Technically speaking, if both your variables (x AND y) have errors in them, the ordinary least-squares regression is the wrong methodology to use. See http://en.wikipedia.org/wiki/Errors-in-variables_models

Consider a man of some qualifications and pay. A woman A as qualified as him earn less. A woman B who earn as much as him are more qualified. But the slope of the qualifications-wages line between woman A and woman B goes the wrong way for qualifications to be positively correlated to wages - the less qualified woman earns more!

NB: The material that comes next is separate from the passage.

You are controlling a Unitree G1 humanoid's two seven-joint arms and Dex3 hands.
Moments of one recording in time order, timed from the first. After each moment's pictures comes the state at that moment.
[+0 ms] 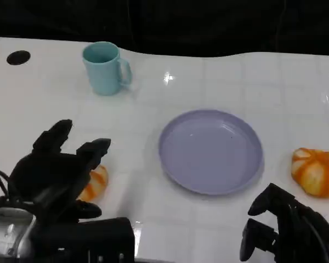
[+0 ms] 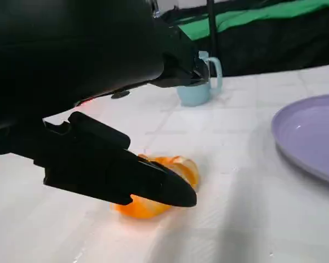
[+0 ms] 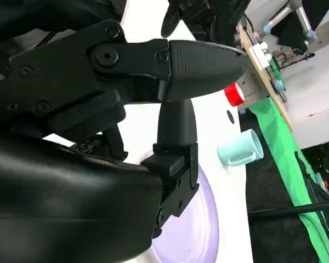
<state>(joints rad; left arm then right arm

You have a typo here, I think- suppose the man has qualification 2 and salary 2. A has qualification 2 and earns 1, but B has salary 2 and qualification 3. The line is positive. If B has salary 2 and qualification 1 (i.e. the man is more qualified, not the woman more qualified) then this matches the description and the line is negative.

[-][anonymous]11y00

Sometime ago I set out to create the simplest possible explanation of Simpson's paradox, without any numbers at all. This was the result:

1) Imagine that most women who get some disease survive, while most men die.

2) Imagine that most women with the disease take a certain medicine, while most men don't.

3) Imagine that the medicine has absolutely no effect. Women happen to buy it more because it's marketed to women, and happen to die less for some unrelated physiological reason.

Now if you look at the population as a whole, you'll see a strong correlation between taking the medicine and surviving. And even if the medicine has a weak negative effect, that won't sway the correlation much.

Congratulations, now you have an general understanding of why slicing or merging data can introduce or remove meaningless correlations. You'll never be able to read the press the same way again.